● **Work request**: Every entry that follows should be reproduced exactly.

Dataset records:
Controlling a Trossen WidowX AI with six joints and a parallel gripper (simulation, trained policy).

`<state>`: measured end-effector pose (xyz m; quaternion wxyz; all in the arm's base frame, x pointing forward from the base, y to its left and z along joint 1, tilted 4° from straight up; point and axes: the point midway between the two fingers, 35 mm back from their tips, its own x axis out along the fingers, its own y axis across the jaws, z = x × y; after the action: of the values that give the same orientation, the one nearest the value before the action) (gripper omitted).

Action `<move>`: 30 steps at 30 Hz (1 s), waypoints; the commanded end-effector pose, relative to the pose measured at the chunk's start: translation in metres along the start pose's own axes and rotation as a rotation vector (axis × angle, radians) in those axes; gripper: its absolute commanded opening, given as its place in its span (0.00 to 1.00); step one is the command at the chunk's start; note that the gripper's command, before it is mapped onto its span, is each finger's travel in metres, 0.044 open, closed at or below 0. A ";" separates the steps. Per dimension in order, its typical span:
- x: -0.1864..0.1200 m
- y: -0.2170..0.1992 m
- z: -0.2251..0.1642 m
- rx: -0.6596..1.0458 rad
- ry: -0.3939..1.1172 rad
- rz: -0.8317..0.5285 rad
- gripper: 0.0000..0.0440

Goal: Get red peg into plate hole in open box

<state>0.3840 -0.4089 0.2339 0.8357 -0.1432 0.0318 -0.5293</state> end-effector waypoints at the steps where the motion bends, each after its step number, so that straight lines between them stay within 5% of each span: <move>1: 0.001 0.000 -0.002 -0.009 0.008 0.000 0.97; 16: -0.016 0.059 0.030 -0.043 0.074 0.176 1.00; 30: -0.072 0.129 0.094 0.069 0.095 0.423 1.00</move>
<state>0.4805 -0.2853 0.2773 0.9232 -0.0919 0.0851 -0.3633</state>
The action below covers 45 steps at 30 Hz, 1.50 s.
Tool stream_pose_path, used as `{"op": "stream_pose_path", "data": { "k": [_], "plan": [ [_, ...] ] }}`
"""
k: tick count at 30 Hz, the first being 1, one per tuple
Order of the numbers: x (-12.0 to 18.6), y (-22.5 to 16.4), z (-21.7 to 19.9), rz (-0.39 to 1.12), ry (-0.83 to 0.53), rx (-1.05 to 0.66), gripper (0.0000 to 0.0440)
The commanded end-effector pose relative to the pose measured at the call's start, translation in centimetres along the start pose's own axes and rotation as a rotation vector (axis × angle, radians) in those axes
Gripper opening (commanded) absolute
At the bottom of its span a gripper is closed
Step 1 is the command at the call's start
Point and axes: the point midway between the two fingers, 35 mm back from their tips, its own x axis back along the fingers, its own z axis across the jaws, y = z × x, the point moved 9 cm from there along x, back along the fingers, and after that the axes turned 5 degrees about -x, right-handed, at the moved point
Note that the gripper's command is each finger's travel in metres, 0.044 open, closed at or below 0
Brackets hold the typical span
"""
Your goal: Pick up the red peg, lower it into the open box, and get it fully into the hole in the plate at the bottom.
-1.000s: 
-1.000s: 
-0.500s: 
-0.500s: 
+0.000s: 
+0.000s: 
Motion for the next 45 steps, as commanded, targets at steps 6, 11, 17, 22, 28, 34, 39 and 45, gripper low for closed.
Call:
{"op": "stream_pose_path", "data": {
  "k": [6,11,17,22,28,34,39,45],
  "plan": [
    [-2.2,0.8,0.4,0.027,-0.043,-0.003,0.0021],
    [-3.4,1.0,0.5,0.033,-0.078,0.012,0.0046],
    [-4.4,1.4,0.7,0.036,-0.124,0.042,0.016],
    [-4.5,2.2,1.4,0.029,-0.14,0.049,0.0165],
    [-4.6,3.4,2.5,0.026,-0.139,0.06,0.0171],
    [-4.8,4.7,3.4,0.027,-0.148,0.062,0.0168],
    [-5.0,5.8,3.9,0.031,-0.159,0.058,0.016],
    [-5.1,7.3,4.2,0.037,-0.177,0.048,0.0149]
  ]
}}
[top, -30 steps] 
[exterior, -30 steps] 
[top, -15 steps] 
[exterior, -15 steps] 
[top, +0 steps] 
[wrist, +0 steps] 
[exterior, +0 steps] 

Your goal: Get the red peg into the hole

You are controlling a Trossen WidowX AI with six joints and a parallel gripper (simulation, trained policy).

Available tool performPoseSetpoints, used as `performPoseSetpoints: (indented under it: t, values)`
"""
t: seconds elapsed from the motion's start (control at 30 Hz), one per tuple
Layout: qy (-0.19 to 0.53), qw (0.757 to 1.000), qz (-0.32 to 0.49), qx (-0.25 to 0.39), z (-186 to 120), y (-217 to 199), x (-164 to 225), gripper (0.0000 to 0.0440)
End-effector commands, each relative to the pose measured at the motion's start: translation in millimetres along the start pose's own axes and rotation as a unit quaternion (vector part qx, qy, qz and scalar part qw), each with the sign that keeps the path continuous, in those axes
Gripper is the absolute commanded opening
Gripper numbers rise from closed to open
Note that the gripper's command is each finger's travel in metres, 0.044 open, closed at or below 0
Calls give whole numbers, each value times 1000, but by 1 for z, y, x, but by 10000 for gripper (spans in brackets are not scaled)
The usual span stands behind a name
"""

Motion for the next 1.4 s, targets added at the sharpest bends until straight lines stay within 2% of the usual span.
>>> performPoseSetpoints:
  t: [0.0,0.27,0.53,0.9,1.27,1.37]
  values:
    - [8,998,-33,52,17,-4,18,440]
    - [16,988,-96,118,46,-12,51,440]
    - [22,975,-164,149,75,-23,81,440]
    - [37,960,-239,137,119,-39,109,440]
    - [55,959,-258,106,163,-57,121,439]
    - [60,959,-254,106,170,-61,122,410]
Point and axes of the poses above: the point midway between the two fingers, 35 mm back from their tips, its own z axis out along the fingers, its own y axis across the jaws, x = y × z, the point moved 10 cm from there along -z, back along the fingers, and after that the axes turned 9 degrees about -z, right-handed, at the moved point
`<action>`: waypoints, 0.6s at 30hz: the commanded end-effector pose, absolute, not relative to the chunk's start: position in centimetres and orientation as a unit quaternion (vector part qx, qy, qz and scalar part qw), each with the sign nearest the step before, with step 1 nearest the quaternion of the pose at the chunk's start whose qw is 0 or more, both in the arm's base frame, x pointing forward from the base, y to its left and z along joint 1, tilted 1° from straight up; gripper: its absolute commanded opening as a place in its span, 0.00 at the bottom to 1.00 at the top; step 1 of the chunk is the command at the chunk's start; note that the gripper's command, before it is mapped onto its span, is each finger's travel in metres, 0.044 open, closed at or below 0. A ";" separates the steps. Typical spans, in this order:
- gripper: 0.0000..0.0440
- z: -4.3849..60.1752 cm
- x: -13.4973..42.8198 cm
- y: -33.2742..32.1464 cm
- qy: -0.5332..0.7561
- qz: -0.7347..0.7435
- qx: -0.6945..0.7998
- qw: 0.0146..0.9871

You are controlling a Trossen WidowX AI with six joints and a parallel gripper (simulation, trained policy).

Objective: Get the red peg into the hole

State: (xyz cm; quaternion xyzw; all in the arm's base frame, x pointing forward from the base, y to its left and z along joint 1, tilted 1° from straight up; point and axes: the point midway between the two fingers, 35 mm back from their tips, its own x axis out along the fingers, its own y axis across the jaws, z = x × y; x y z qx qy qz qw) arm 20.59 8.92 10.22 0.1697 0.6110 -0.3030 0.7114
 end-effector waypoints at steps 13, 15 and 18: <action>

● **Worked solution**:
Controlling a Trossen WidowX AI with six joints and a parallel gripper (simulation, trained policy).

`<state>`: measured end-effector pose (xyz m; quaternion wxyz; all in the arm's base frame, x pointing forward from the base, y to its left and z along joint 1, tilted 4° from straight up; point and axes: the point midway between the two fingers, 35 mm back from their tips, its own x axis out along the fingers, its own y axis across the jaws, z = x × y; after the action: of the values that give the same orientation, the one nearest the value before the action) (gripper omitted).

Action `<move>`: 30 steps at 30 Hz (1 s), waypoints; the commanded end-effector pose, relative to the pose measured at the chunk's start: translation in metres along the start pose's own axes and rotation as a rotation vector (axis × angle, radians) in those axes; gripper: its absolute commanded opening, given as its place in its span (0.00 to 1.00); step one is the command at the chunk's start; note that the gripper's command, before it is mapped onto its span, is each finger's travel in metres, 0.044 open, closed at or below 0. A ";" separates the steps. Per dimension in order, its typical span:
- x: -0.1864..0.1200 m
- y: -0.2170..0.1992 m
- z: -0.2251..0.1642 m
- rx: -0.6596..1.0458 rad
- ry: -0.3939..1.1172 rad
- rz: -0.8317..0.5285 rad
- gripper: 0.0000..0.0440

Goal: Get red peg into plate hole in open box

<state>0.3840 -0.4089 0.2339 0.8357 -0.1432 0.0318 -0.5293</state> end-effector waypoints at the steps where the motion bends, each after its step number, so that straight lines between them stay within 5% of each span: <move>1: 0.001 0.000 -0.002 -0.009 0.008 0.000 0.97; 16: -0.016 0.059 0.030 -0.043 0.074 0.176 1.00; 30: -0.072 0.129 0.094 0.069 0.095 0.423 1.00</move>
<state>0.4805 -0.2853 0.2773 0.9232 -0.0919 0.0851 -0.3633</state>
The action below covers 45 steps at 30 Hz, 1.50 s.
Tool stream_pose_path, used as `{"op": "stream_pose_path", "data": { "k": [_], "plan": [ [_, ...] ] }}`
"""
k: tick count at 30 Hz, the first being 1, one per tuple
Order of the numbers: x (-12.0 to 18.6), y (-22.5 to 16.4), z (-21.7 to 19.9), rz (-0.39 to 1.12), ry (-0.83 to 0.53), rx (-1.05 to 0.66), gripper (0.0000 to 0.0440)
The commanded end-effector pose relative to the pose measured at the call's start, translation in centimetres along the start pose's own axes and rotation as a rotation vector (axis × angle, radians) in those axes
Gripper opening (commanded) absolute
At the bottom of its span a gripper is closed
Step 1 is the command at the call's start
Point and axes: the point midway between the two fingers, 35 mm back from their tips, its own x axis back along the fingers, its own z axis across the jaws, y = z × x, the point moved 9 cm from there along x, back along the fingers, and after that the axes turned 5 degrees about -x, right-handed, at the moved point
Note that the gripper's command is each finger's travel in metres, 0.044 open, closed at or below 0
Brackets hold the typical span
"""
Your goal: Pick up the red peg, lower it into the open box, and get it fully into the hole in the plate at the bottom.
-1.000s: 
-1.000s: 
-0.500s: 
-0.500s: 
+0.000s: 
+0.000s: 
Motion for the next 45 steps, as commanded, targets at steps 6, 11, 17, 22, 28, 34, 39 and 45, gripper low for closed.
Call:
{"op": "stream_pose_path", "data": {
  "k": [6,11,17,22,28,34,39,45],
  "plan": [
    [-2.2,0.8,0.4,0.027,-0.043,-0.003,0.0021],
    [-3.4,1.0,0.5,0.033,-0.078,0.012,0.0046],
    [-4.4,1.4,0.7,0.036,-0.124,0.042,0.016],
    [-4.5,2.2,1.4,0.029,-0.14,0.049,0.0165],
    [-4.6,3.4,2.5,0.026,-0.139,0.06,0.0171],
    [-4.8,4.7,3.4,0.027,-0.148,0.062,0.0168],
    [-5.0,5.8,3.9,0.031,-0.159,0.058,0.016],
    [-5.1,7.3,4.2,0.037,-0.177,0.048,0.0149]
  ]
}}
[top, -30 steps] 
[exterior, -30 steps] 
[top, -15 steps] 
[exterior, -15 steps] 
[top, +0 steps] 
[wrist, +0 steps] 
[exterior, +0 steps] 

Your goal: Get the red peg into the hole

You are controlling a Trossen WidowX AI with six joints and a parallel gripper (simulation, trained policy).

Available tool performPoseSetpoints, used as `performPoseSetpoints: (indented under it: t, values)`
"""
t: seconds elapsed from the motion's start (control at 30 Hz), one per tuple
Layout: qy (-0.19 to 0.53), qw (0.757 to 1.000), qz (-0.32 to 0.49), qx (-0.25 to 0.39), z (-186 to 120), y (-217 to 199), x (-164 to 225), gripper (0.0000 to 0.0440)
End-effector commands, each relative to the pose measured at the motion's start: translation in millimetres along the start pose's own axes and rotation as a unit quaternion (vector part qx, qy, qz and scalar part qw), each with the sign that keeps the path continuous, in those axes
Gripper is the absolute commanded opening
Gripper numbers rise from closed to open
Note that the gripper's command is each finger's travel in metres, 0.044 open, closed at or below 0
Calls give whole numbers, each value times 1000, but by 1 for z, y, x, but by 10000 for gripper (spans in brackets are not scaled)
The usual span stands behind a name
"""

Motion for the next 1.4 s, targets added at the sharpest bends until straight lines stay within 2% of the usual span.
>>> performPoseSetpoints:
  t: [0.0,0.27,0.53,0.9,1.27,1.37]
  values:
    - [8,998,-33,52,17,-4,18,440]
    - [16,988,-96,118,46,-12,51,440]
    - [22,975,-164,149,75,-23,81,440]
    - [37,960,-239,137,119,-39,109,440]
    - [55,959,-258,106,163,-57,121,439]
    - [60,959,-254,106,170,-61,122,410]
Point and axes of the poses above: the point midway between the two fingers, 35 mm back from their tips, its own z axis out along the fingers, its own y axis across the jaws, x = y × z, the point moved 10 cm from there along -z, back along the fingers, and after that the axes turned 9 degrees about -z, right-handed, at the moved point
`<action>`: waypoints, 0.6s at 30hz: the commanded end-effector pose, absolute, not relative to the chunk's start: position in centimetres and orientation as a unit quaternion (vector part qx, qy, qz and scalar part qw), each with the sign nearest the step before, with step 1 nearest the quaternion of the pose at the chunk's start whose qw is 0 or more, both in the arm's base frame, x pointing forward from the base, y to its left and z along joint 1, tilted 1° from straight up; gripper: its absolute commanded opening as a place in its span, 0.00 at the bottom to 1.00 at the top; step 1 of the chunk is the command at the chunk's start; note that the gripper's command, before it is mapped onto its span, is each finger's travel in metres, 0.044 open, closed at or below 0. A ";" separates the steps. Typical spans, in this order:
- gripper: 0.0000..0.0440
- z: -4.3849..60.1752 cm
- x: -13.4973..42.8198 cm
- y: -33.2742..32.1464 cm
- qy: -0.5332..0.7561
- qz: -0.7347..0.7435
- qx: -0.6945..0.7998
- qw: 0.0146..0.9871

You are controlling a Trossen WidowX AI with six joints and a parallel gripper (simulation, trained policy).

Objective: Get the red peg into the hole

State: (xyz cm; quaternion xyzw; all in the arm's base frame, x pointing forward from the base, y to its left and z along joint 1, tilted 1° from straight up; point and axes: the point midway between the two fingers, 35 mm back from their tips, its own x axis out along the fingers, its own y axis across the jaws, z = x × y; x y z qx qy qz qw) arm 20.59 8.92 10.22 0.1697 0.6110 -0.3030 0.7114
 end-effector waypoints at steps 13, 15 and 18: <action>

No additional answer is needed here.